Even in cases of financial exigency, according to the CAU Faculty Handbook, tenured faculty must be given one year’s notice. Deborah and the 69 other faculty were given a few hours.
Surely Deborah had been made aware of her precarious situation through the “due process” of review with her chair? Deborah, and none of the other fired faculty, were aware of any such evaluation process. In fact, none of the departmental chairs in the College of Arts and Sciences were apparently consulted, and did not know until the fateful day, which of their faculty would be fired.
This story is ongoing, with many unresolved issues. Deborah has filed an internal grievance, and has consulted an attorney.
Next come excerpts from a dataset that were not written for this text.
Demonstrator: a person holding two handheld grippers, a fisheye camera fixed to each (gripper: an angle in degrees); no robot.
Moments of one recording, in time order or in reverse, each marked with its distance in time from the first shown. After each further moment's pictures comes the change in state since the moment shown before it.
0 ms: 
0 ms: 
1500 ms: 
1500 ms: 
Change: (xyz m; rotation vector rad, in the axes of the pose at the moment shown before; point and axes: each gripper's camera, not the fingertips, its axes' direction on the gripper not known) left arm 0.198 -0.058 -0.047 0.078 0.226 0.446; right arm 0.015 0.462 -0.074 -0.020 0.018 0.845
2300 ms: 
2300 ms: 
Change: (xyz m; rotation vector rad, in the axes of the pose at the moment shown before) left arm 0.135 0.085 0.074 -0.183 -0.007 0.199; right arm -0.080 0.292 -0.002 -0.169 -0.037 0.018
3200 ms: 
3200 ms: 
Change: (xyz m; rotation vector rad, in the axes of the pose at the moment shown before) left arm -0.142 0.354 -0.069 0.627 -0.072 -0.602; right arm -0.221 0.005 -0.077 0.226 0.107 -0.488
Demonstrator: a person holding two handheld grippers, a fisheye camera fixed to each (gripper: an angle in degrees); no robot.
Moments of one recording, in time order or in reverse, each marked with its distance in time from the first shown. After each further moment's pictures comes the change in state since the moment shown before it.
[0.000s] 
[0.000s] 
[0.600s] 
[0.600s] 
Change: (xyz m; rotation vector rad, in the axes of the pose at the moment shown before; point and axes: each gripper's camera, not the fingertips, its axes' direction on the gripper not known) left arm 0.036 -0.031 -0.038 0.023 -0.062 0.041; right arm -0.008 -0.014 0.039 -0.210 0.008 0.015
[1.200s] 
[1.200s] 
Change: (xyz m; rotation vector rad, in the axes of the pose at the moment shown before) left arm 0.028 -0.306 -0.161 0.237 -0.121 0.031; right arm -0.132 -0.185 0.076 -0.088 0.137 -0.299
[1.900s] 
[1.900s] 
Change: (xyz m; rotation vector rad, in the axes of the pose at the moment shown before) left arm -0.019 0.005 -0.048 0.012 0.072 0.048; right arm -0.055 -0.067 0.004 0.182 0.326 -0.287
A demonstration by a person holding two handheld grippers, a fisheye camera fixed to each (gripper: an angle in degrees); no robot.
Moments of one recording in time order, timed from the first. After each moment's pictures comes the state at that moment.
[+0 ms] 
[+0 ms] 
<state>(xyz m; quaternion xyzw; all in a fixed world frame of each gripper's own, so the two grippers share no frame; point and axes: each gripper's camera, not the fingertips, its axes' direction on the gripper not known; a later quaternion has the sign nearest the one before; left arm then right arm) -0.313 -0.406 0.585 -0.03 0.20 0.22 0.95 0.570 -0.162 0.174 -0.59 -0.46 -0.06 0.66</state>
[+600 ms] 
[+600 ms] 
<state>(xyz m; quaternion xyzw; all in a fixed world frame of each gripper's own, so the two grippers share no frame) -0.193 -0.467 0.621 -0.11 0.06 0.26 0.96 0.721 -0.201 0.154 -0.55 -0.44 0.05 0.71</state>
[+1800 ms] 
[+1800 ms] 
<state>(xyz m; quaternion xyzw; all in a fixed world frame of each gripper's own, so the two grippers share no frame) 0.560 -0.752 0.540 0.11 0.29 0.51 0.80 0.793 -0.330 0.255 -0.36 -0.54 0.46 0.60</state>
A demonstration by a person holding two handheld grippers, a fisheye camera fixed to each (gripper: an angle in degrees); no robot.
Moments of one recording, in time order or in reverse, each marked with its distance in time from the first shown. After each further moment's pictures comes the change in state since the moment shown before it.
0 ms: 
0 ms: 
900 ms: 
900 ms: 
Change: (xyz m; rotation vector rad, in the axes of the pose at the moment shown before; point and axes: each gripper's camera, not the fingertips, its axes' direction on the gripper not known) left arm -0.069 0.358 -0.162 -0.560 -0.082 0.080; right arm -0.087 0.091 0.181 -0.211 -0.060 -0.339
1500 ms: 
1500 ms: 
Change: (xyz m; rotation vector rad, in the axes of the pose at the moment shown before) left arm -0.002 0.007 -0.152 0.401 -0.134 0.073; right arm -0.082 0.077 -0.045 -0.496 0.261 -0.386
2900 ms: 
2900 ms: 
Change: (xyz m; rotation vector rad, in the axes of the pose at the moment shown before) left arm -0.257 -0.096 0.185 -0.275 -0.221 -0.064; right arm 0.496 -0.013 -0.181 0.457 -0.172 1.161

The CAU Faculty Assembly is organizing a response to the administration, and a legal defense fund. Since all the faculty are given a contract each year specifying their salary for the academic year, with a start date and an end date, these terminations without cause raise questions of breach of contract, even for the non-tenured faculty who were terminated.
Stay tuned. All of us in academia have a stake in this. If left unchallenged, CAU’s actions threaten the whole concept of tenure, faculty rights and privileges, and the principle of faculty governance. CAU’s actions reduce the status of faculty to that of day-laborers. Should such a precedent be allowed to stand?